2. Executive pay will have to be tackled politically to some degree.
Two things are obvious about executive pay - it's not going away as a political issue any time soon, and technical fixes of the kind offered by insider experts have been hopeless. It also remains the case that the people who have most control over the setting an approval of executive pay (board members, rem consultants, asset managers) have views that are well to the Right of public opinion, and even Conservative voters. I know many people in that milieu consider that public opinion is basically misinformed / "wrong". But, given that pretty much everyone else in society disagrees, surely it is time for a bit of self reflection.
Executive pay is reputationally corrosive for our economic system. Most people think the system is a swindle. But it's not just popular opinion. You can read just as much material as a rem consultant and reach the same judgment in an informed way. Trying to tackle executive pay through disclosure, performance linkage and shareholder power has taken none of the heat of the issue, and executive pay has continued to outstrip average earnings. It is not unreasonable to think this is unfair, and it is not unreasonable to questions executive pay in terms of whether relative rewards are fair (rather than just whether pay has been "earned" by performance).

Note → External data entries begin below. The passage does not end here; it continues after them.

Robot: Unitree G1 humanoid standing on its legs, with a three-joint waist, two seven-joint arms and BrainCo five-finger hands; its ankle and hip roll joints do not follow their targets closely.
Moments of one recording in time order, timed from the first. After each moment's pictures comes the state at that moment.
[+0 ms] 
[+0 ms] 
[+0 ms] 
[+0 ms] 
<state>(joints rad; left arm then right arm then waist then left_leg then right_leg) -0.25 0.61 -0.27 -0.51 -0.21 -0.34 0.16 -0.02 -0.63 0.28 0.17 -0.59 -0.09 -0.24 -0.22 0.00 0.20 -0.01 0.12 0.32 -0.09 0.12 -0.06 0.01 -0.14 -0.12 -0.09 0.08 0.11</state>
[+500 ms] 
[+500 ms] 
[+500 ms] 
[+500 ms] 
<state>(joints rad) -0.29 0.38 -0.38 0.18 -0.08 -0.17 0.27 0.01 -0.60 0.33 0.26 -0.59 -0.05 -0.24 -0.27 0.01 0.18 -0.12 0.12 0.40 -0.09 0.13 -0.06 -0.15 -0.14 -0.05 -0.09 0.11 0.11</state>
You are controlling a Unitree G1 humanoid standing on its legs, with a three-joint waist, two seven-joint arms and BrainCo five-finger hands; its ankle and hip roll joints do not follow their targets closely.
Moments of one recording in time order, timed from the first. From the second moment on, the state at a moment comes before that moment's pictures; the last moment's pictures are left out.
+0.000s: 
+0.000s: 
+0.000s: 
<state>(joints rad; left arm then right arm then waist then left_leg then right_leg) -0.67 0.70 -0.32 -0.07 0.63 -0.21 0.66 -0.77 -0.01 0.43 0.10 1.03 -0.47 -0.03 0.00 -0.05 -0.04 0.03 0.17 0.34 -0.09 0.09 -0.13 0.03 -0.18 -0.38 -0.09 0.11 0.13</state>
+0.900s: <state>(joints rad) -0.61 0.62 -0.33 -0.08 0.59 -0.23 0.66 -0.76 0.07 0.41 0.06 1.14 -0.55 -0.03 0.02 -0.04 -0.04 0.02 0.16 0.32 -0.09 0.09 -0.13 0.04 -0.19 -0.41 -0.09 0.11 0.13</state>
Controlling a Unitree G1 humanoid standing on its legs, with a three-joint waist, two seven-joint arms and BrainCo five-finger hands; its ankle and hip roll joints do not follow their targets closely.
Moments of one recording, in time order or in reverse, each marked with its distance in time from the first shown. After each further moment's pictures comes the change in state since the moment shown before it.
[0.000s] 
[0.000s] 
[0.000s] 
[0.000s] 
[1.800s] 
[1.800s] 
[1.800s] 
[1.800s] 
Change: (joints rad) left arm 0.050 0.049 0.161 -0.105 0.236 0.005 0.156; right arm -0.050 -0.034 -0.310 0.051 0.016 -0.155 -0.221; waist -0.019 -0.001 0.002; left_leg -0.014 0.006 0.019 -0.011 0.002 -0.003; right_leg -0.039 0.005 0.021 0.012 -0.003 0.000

It is simply not possible for shareholders to bring about the sorts of changes that society thinks are fair. Indeed, whilst most shareholders are inactive on the aspects of pay that the public finds most infuriating, saying "leave it to the shareholders" is only going to make the politics of pay worse. Therefore, institutional investors are going to have to accept that shareholder oversight is not the only game in town, and they are likely to play a smaller role in this issue in future (and some of them won't mind I think).
Disclosure of pay ratios is very obviously not going to be the end of the story.